We launch build nodes through AWS ASG (EC2 Fleet),which might be through a plugin- I’m not sure which one. We build an AMI with most of what we need, then run Chef Zero on them again after launching a new node- at which point they are available to jenkins.

The new problem we’re seeing on one type of our nodes is that the build seems to be running a few minutes before the node is actually ready.

Here is an example error:

11:05:34 Building remotely on minion-2xl i-abcdef12345678 (main mysql bazel-worker frontend) in workspace /mnt/jenkins/workspace/main/master/bazel-build
11:05:34 [WS-CLEANUP] Deleting project workspace...
11:05:34 [WS-CLEANUP] Deferred wipeout is used...
11:05:34 Running Prebuild steps
11:05:34 [bazel-build] $ /bin/bash /tmp/jenkins1234567890.sh
11:05:34 fatal: not a git repository: '/mnt/jenkins/main.git'
11:05:34 Failed build for hudson.tasks.Shell@3b2ac32e
...

If we wait 3-4 more minutes and run again, it runs fine. This failure returns when we spin up new nodes- until they have also been up for several minutes. Since we launch our nodes through ASG, we might only run a few builds on the node before it shuts down. So a high percentage of our builds are on “fresh” nodes, and failing due to overfreshness.

As far as I understand it- and I don’t really- it’s running a git command near “/mnt/jenkins/main.git” and it’s not quite ready. /mnt/jenkins is setup by the chef process before we build the ami- it’s also verified/corrected when chef runs again after launching the node. The chef code doesn’t do anything with git in that directory. Forgive my ignorance, but is a link to that git repo something that is set up by jenkins when it connects to a new node? Or is that something being set up in this particular job? My team uses bazel and groovy- which are also new to me, so I’m not too sure what steps the build process is actually executing.

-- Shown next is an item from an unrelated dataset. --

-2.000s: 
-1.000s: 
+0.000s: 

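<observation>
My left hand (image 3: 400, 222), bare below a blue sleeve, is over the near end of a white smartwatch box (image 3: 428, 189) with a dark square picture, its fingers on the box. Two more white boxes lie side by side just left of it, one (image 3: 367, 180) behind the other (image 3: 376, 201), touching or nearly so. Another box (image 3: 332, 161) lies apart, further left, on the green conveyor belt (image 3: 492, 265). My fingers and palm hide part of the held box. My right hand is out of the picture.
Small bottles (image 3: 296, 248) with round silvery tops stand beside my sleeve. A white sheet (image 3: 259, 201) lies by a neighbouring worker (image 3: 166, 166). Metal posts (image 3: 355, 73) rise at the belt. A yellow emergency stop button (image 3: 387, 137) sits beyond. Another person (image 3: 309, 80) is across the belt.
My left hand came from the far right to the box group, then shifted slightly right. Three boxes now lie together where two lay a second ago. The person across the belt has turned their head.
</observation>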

The easiest thing would probably be to delay the node presenting as “ready” to the jenkins server. Is there somewhere to set that? Is there a check which is presenting the node as ready, which is missing something?

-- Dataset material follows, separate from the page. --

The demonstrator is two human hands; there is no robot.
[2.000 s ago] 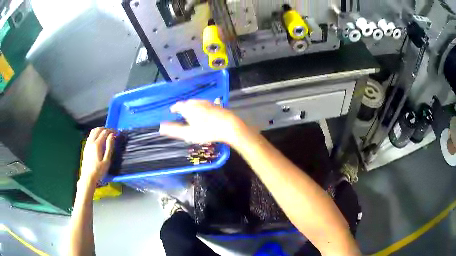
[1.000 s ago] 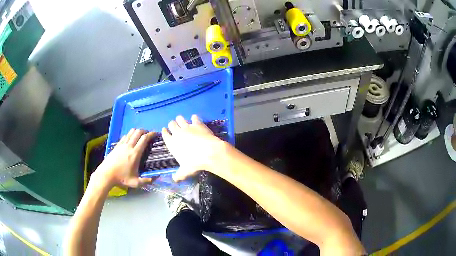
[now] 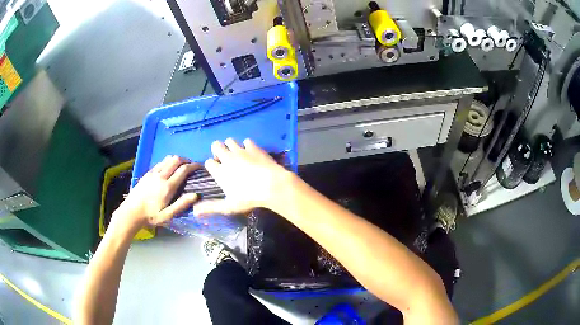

Any other advice is welcome. My googles- they have done nothing.

Thanks in advance.


I’m sure these settings are related.

So my hoping is you are using one of the cloud plugins to spin up your agent on demand. There’s a number of AWS integrations that should take care of that. I feel like that’s a good place to start looking into why an agent is marked ready before it’s ready.

My concern is that if inherited, it might not be using the cloud functionally and someone jury rigged something using a job. Something would spin up an instance, connect, then run scripts but Jenkins things it’s available.

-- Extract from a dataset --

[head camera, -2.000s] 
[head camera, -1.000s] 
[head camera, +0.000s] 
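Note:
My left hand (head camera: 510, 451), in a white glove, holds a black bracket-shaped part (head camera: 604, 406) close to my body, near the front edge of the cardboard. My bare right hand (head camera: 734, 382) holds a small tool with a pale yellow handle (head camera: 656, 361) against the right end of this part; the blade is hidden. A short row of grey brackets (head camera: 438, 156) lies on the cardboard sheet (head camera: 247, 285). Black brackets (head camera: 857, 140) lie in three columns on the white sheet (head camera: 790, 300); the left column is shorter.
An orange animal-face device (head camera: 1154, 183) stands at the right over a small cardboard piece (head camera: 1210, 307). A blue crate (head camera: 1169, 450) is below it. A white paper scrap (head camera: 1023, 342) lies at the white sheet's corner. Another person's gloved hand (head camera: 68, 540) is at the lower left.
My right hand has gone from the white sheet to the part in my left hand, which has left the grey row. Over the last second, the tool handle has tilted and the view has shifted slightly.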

So assuming the first, and a semi decent recent version of Jenkins, you should be able to find manage clouds in your nodes section. Sadly I haven’t been at an instance to take screenshot, but if you click the link at the top of the second box on the left it should take you there. I think the URL is /computer

Hi, thanks for reaching out!

For clarity, I’ll post the config under Manage Cloud:

Okay! I finally stumbled into the setting that was controlling this!

image

I failed to expand the “Advanced” area here under Launcher, and I found that my other nodes had a command called “Prefix Start Agent Command” where I am able to configure it to wait for the chef run to finish.

I can only blame my eyes for passing over that popout section many times.